Here, let me elaborate on the steps one can take to be on the path to financial independence. While complete financial independence may not be achievable for everyone, with right approach one can at least try to achieve partial financial Independence.
Here are the some steps that one can ensure to be on the path to (partial/ complete) financial independence. You may notice that if you follow some basic principles while handing personal finances, you can be well on course.
Have a regular source of income
This can be via your job or business and maybe have a additional source of income. This additional source or income can typically be via some part time work like teaching, freelancing (e.g. if you are good at design, you can provide those services). Passive income (e.g. rent or some kind of royalty) may also be a good source of earnings.
One cannot be financially independent without a a decent basic amount of money to begin with.
Have financial goals in mind
Identify your major financial goals. Arrive at a number that you’ll comfortable with when you think of financial independence of partial financial independence. Think of what kind of money you’ll need to save every month to reach there. Understand how investments work and align your savings and investments to be on road towards your financial goals. Different people can have different goals depending upon lifestyle, location and aspirations. For some Rs. 50 Lac ( Approx $ 70K) may be enough to achieve partial financial independence, while for some even Rs, 7 Crore ($1M) may not be enough.
Spend less than you earn
This is one of the basic principles of personal finance. More the difference between your earning and expenses, more the savings. Avoid debt altogether (except for your primary residence, if needed). Credit card debt or personal loan should be a strict no go zone.
Have control over lifestyle expenses
Don’t always try to keep up with your peer group and avoid falling prey to lifestyle inflation. If may be good to buy a new car or fashionable clothes or new phones or accessories if you need them. But if you are buying stuff at drop of your hat, then you may not realize when the saving shrink & you are struggling to keep up with your desired savings rate.
Lifestyle inflation can seriously derail your financial plans.

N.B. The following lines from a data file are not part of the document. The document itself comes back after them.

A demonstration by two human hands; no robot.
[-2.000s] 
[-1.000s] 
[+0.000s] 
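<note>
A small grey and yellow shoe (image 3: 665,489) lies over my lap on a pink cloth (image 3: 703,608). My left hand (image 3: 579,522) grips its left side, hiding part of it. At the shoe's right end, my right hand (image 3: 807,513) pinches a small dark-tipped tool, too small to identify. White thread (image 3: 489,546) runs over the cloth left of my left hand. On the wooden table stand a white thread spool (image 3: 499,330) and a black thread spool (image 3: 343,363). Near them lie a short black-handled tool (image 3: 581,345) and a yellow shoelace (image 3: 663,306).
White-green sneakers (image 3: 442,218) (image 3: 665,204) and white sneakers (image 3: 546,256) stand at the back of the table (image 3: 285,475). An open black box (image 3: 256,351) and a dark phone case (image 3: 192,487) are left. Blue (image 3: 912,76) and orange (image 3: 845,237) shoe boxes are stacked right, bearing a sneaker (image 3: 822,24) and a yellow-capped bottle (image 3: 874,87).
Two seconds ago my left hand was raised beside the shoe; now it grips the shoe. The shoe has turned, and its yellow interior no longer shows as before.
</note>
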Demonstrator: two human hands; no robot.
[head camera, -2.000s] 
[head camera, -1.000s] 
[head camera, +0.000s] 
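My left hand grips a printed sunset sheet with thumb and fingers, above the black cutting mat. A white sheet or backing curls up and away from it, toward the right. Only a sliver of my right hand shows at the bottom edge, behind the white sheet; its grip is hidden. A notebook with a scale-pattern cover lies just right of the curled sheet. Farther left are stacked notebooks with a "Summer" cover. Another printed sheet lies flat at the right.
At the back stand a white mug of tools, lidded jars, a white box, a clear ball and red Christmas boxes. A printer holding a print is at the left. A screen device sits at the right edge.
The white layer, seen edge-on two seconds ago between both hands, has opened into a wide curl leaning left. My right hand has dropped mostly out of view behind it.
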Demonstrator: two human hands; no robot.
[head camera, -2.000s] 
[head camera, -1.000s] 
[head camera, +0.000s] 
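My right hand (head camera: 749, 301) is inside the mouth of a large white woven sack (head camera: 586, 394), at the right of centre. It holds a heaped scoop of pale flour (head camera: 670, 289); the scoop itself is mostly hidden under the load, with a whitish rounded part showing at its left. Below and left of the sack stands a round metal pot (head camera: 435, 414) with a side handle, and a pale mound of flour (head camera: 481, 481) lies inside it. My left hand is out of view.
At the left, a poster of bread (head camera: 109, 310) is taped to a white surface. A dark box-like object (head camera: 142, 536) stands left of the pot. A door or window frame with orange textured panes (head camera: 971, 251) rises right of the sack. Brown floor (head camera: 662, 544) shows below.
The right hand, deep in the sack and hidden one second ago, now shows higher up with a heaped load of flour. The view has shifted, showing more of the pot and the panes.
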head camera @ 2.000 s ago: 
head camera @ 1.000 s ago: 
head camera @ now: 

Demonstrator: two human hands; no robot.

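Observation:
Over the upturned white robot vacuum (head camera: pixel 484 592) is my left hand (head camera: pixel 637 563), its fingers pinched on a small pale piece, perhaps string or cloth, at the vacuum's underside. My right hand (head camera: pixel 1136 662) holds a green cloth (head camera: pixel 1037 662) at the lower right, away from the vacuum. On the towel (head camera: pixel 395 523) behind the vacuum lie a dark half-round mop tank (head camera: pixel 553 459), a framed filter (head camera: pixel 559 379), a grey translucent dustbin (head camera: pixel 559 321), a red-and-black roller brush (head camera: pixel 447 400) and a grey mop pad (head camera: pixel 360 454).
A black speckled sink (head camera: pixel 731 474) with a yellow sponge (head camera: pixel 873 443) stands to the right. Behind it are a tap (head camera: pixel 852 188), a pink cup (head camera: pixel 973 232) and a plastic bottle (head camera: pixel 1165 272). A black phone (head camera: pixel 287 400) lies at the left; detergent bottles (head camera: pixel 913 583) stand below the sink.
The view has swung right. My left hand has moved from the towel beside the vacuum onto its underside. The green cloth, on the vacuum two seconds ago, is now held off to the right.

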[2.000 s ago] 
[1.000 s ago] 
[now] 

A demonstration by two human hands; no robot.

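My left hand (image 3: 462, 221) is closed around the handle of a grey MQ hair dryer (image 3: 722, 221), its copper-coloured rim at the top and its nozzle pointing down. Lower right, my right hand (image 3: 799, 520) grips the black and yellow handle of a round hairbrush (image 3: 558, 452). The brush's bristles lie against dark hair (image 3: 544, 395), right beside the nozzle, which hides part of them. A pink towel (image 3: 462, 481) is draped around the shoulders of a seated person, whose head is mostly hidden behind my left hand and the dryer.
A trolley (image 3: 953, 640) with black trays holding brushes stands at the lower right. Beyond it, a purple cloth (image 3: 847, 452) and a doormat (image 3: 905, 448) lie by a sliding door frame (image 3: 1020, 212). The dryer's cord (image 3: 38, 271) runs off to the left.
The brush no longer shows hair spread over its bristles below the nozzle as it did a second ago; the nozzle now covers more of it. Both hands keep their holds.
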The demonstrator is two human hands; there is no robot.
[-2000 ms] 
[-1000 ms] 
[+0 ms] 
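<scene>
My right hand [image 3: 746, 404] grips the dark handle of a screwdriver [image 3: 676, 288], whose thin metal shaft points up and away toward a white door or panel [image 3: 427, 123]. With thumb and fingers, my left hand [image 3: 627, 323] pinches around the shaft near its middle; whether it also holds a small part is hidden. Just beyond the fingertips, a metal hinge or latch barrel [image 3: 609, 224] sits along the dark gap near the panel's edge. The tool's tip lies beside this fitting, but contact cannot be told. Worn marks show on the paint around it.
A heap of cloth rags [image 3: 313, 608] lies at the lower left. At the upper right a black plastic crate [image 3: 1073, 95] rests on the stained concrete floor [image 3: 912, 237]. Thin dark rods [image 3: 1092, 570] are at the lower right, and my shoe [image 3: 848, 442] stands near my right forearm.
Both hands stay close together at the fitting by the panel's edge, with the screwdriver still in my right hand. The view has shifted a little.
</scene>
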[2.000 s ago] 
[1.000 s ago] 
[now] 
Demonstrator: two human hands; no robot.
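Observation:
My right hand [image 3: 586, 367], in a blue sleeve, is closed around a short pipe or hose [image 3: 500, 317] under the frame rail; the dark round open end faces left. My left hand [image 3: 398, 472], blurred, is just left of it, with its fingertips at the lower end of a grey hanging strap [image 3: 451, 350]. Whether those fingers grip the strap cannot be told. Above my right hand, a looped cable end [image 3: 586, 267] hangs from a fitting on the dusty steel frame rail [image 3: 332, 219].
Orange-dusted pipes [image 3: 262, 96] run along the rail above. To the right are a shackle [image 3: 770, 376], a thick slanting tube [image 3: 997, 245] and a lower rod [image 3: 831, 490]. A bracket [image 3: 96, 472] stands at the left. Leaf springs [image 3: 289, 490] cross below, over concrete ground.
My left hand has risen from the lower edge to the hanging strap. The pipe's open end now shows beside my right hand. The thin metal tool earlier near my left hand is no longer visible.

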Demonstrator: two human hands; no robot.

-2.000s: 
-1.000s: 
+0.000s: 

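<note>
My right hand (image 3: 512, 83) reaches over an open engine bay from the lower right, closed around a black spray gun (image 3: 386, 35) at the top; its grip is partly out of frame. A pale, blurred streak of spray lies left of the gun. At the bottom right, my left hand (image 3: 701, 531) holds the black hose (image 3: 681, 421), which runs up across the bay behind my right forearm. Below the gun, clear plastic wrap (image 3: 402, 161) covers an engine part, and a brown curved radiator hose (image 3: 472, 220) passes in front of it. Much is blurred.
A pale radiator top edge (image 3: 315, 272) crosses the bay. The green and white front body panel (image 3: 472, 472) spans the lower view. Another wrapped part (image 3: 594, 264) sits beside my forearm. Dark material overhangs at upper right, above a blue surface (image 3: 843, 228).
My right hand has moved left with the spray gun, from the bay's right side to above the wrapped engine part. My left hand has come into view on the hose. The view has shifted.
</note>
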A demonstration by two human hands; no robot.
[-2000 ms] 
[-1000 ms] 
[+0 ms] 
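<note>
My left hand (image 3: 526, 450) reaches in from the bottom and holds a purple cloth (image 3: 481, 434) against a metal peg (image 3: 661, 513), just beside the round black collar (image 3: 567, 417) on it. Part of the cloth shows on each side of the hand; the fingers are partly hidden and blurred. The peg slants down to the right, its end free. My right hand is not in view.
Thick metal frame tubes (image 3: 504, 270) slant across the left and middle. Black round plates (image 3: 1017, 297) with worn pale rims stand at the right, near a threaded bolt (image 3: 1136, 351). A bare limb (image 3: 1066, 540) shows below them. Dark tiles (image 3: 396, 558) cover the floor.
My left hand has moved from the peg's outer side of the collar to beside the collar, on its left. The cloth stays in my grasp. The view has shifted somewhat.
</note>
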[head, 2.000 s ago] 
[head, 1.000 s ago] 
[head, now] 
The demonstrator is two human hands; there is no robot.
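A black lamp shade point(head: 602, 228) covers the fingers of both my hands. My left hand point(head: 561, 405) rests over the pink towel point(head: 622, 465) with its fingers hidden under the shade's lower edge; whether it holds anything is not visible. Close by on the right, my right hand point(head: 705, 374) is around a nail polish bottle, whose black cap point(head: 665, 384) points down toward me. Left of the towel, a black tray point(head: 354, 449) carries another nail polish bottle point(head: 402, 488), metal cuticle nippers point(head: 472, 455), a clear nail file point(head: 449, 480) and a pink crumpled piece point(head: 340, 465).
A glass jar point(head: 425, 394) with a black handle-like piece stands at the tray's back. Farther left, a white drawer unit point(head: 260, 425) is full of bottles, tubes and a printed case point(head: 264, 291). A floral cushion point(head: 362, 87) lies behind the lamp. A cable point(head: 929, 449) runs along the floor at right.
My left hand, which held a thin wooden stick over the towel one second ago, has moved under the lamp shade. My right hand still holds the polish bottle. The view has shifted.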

Typically it should be in a mix of debt and equity. Historically, equities in India have given higher returns than most asset classes and with a growing economy, should be able to give good returns. However, debt should be a part of portfolio as it might help you in capital protection.
Debt – In India, you can invest in PPF (upto maximum limit of Rs. 150,000 – irrespective of whether you are getting other benefits under Income Tax Section 80C) or VPF (Voluntary provident fund, which is in addition to what your employer deducts). PPF & VPF typically have better returns than Fixed Deposits (FD) and returns may be similar to or marginally higher than debt funds. However, they give tax benefits even on withdrawal and overall returns can be good (8 percent +, if you opt for both and rate of interest rate hover around current rates)
Equity – If you have understanding of equities, then you can invest in stocks of good companies or potential high growth companies. However, if you don’t understand much about equities, you can invest in mutual funds, ideally via SIP (Systematic Investment Plan) route. Depending upon the amount you want to invest you can invest via 2-3 mutual funds and across small cap, mid cap and large caps. (some multi cap funds might offer a mix of these stocks, which you can explore)
In addition you may also think of other asset classes – real estate being a popular one. Gold/ silver are also popular asset classes. You may want to evaluate them. May be good for diversification, but may not be the best asset class to invest in.
Cover all the bases & get insured
Be adequately insured, be it life insurance (via term plan) and a health insurance. You may also want to evaluate other insurance like personal accident or critical illness cover.
With right approach, one can achieve (complete or partial) financial independence. If won’ t happen overnight (unless you suddenly get a windfall gain!) and one needs to be diligent and stay on course for several years.